WORK ORDER:
Where the line containing "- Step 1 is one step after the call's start" appears in the records below, begin there and write out each line exactly until the last one, and nothing more.

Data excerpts
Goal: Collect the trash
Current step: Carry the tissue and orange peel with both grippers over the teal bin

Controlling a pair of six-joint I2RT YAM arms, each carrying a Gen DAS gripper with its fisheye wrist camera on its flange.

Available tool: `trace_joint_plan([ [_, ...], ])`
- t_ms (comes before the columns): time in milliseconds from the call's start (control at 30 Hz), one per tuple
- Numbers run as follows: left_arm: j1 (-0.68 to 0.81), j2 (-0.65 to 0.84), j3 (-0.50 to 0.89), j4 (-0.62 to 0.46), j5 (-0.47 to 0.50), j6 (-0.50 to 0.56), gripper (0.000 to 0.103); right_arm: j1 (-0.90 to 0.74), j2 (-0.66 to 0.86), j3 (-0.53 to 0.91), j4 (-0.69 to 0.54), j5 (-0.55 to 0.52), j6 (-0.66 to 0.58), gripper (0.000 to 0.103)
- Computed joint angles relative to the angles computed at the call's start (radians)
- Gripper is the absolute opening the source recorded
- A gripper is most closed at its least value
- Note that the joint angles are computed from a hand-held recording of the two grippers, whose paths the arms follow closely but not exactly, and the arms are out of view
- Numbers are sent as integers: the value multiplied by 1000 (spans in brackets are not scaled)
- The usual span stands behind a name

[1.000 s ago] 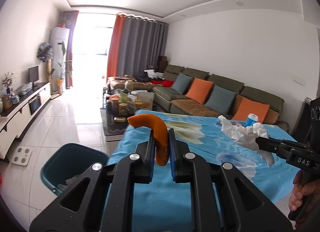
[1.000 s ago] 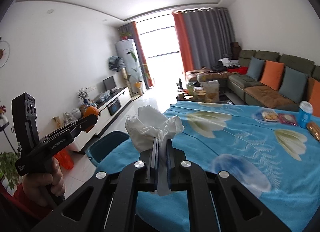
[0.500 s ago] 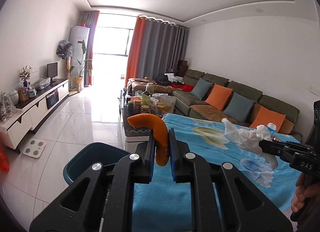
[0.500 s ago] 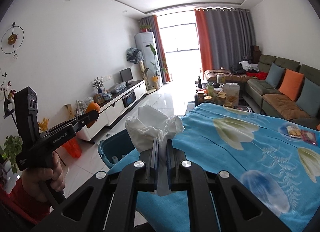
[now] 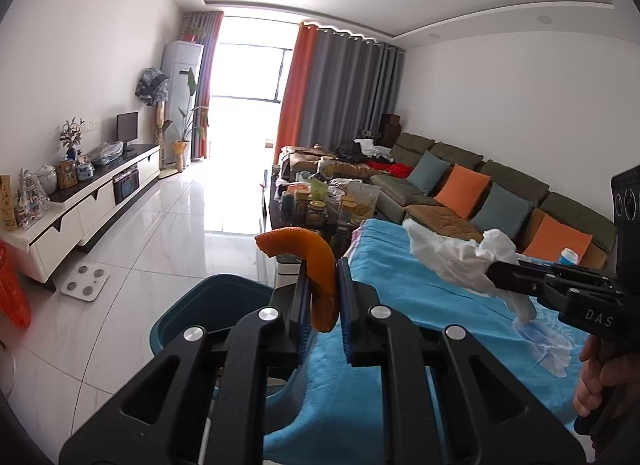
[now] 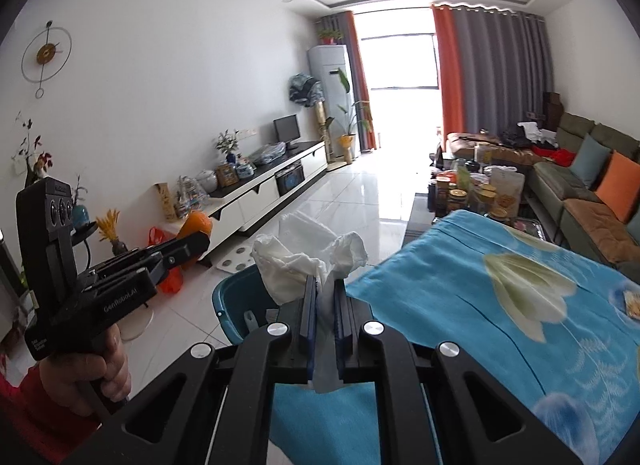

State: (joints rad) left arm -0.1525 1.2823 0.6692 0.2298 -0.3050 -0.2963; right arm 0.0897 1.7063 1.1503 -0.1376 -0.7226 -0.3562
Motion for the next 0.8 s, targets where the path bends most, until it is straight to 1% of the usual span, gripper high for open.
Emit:
trace_joint_plan([
  [133,37,27,13,-2,19,-5,13,50,50,58,-25,23,-11,7],
  [367,88,146,89,-14,51,-35,13,125,171,209,-110,68,-19,7],
  [600,165,285,144,-3,121,-65,13,197,283,355,-190,132,-48,7],
  [667,187,323,161,3,144,-70,13,220,330,422,-238,150,-55,7],
  [800,219,401,204,0,187,-83,14,263,396,503,-292,199,-73,8],
])
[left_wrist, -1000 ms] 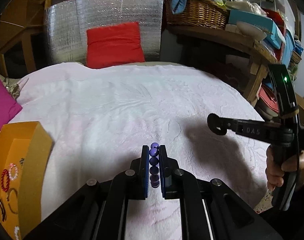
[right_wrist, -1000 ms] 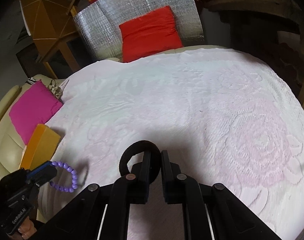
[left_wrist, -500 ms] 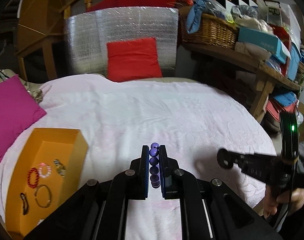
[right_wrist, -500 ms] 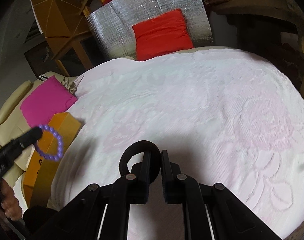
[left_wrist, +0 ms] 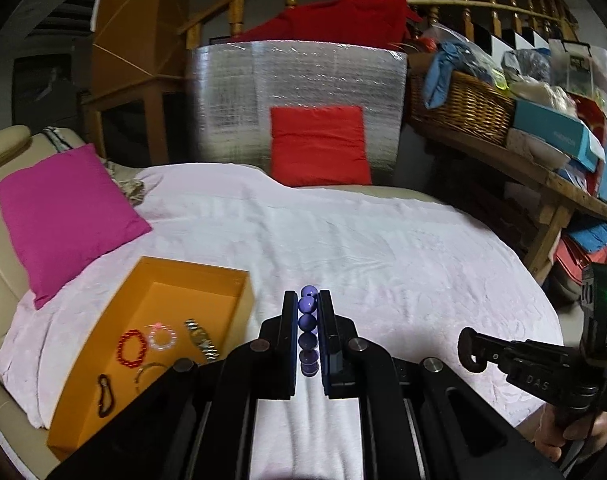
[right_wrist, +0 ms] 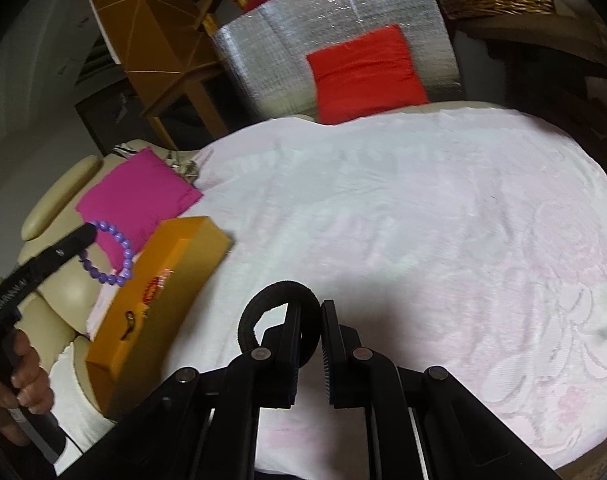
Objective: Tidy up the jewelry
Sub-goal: 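Carry the purple bracelet and black ring over the orange box with both tools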
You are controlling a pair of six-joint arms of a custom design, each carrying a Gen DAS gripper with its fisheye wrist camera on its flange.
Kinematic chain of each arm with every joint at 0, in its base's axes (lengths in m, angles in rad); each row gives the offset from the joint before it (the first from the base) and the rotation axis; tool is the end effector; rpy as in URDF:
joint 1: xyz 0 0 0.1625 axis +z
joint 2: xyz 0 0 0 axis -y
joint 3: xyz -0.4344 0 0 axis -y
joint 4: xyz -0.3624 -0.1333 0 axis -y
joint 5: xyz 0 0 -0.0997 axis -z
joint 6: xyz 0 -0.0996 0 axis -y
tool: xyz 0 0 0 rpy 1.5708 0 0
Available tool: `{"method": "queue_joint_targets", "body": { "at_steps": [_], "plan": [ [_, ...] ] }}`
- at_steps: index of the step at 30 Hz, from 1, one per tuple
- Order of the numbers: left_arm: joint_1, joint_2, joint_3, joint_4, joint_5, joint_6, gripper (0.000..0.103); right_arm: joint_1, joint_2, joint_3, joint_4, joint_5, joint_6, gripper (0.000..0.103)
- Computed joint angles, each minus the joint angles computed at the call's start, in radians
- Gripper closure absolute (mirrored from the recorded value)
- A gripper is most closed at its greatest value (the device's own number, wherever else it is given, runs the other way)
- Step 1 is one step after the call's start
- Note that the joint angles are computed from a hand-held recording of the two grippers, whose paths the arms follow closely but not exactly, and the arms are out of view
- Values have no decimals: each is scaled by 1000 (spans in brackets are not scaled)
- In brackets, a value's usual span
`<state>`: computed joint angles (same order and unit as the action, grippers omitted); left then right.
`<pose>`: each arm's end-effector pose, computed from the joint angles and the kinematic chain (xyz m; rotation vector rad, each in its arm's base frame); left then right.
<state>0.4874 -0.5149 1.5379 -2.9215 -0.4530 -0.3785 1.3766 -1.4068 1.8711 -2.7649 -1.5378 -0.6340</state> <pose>-0.4922 -0.5131 0.0579 0.5518 2.1662 -1.2021 0.0307 -0.5519 0.4211 0.6089 -2.6456 0.9674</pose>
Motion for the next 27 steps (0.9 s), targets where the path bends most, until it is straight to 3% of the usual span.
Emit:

REPLY:
- Step 1 is one step after the call's start
- Note that the joint angles are computed from a hand-held recording of the two grippers, whose paths the arms follow closely but not exactly, and the arms are out of view
- Values have no decimals: each is scaled by 1000 (spans in brackets are not scaled)
- In brackets, a value's usual span
`<state>`: computed joint angles (same order and unit as the action, grippers omitted); left then right.
`<pose>`: each arm's end-effector pose, computed from the joint angles and the kinematic chain (xyz m; rotation vector rad, each in its arm's base frame); left then right.
<state>0.4874 -0.5149 1.5379 -2.9215 -0.4530 -0.3785 1.3766 -1.4068 1.8711 -2.7649 -1.5378 -0.6340</state> <pose>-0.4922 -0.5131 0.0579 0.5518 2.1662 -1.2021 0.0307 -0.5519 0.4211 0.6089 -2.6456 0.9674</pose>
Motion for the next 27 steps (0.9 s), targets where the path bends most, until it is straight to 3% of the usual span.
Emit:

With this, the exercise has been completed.